This article is the bi-annual update of the long term charts of the SET Index, price
earning ratio and price to book value posted on CNX Translation Forum.
Here we go again with our bi-annual update for the long term charts of the Thai stock market.
The
chart below is the SET index between 1975 and July 2012. To my
surprise, the Thai stock market has gone up sharply in the last 6
months, despite the European crisis and the slowdown in China and
globally.
The
PER has gone back up to around 15, mainly due to the stock market
improvement, but also because of lower earnings. This metric make me
bearish again, because when the Thai stock market has a PER above 15, it
is usually not a good time to invest.
The
price to book value went up to 2 which does not make Thai stocks really
overvalued, but not cheap either. For reference, in Europe, the P/B
ratio is around 1 now.
To
conclude, I believe the Thai stock market is relatively overvalued both
historically, and compared to other stocks markets around the world.
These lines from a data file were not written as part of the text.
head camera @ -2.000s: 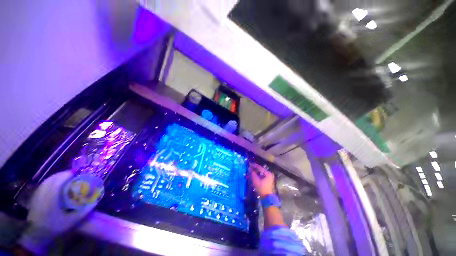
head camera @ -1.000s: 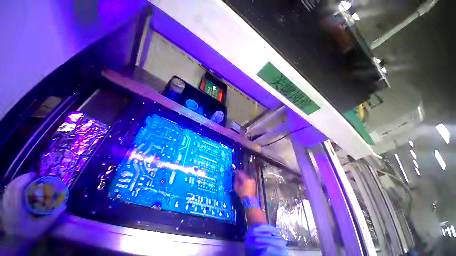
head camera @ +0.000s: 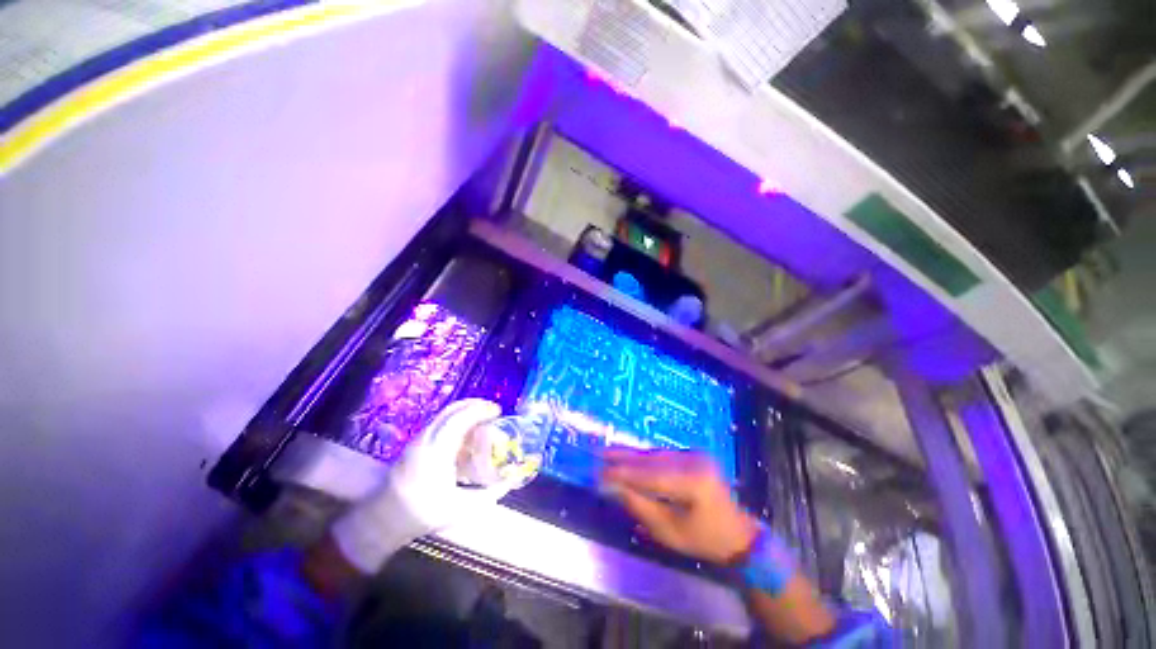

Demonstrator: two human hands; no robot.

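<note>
The printed circuit board [head camera: 634, 380] looks bright blue under violet light and lies in a black carrier [head camera: 513, 323]. My left hand [head camera: 425, 488], in a white glove, holds a small clear cup [head camera: 505, 453] with yellowish contents over the carrier's front left corner. My right hand [head camera: 678, 497] is bare with a blue wristband [head camera: 768, 560] and is above the board's front edge, right of the cup. Its fingers are close together and blurred; whether they pinch something small cannot be told.
A crinkled foil-covered surface [head camera: 418, 368] lies left of the board, and another shiny sheet [head camera: 875, 507] lies right. A silver rail [head camera: 571, 558] runs along the front. Behind are a small display [head camera: 649, 244] and round blue knobs [head camera: 686, 309]. A white housing [head camera: 761, 165] hangs above.
My right hand has moved from the board's right edge leftward to its front, near the cup. My left hand has brought the cup rightward to the board's front left corner. The camera view has shifted.
</note>
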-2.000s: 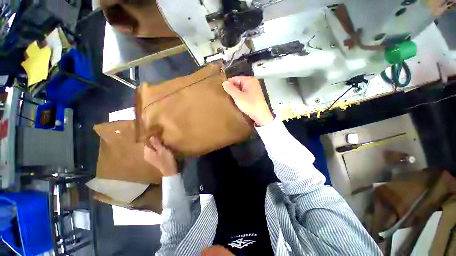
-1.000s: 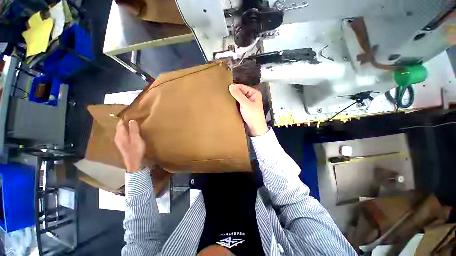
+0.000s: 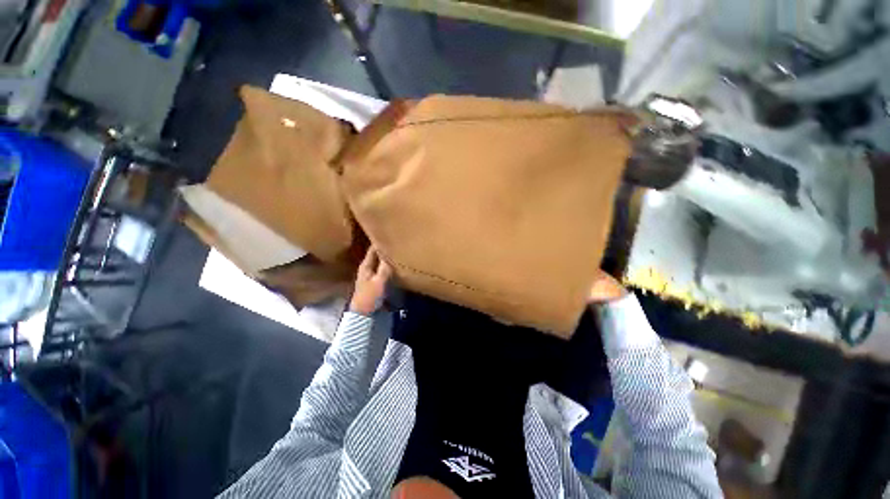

The dividend yield is now 3.63% which is slightly higher than what you
can get in a fixed deposit (Bangkok Bank now offers up to 3.25 % p.a for
a 36 months fixed deposit). I also believe a recession has already hit
western economies which may worsen later this year or in 2013, and we'll
see a hard-landing in China, both of these events should affect the
Thai stock, and I would not be surprised if we could see a 30%
correction in the Thai stock market within the next 2 years.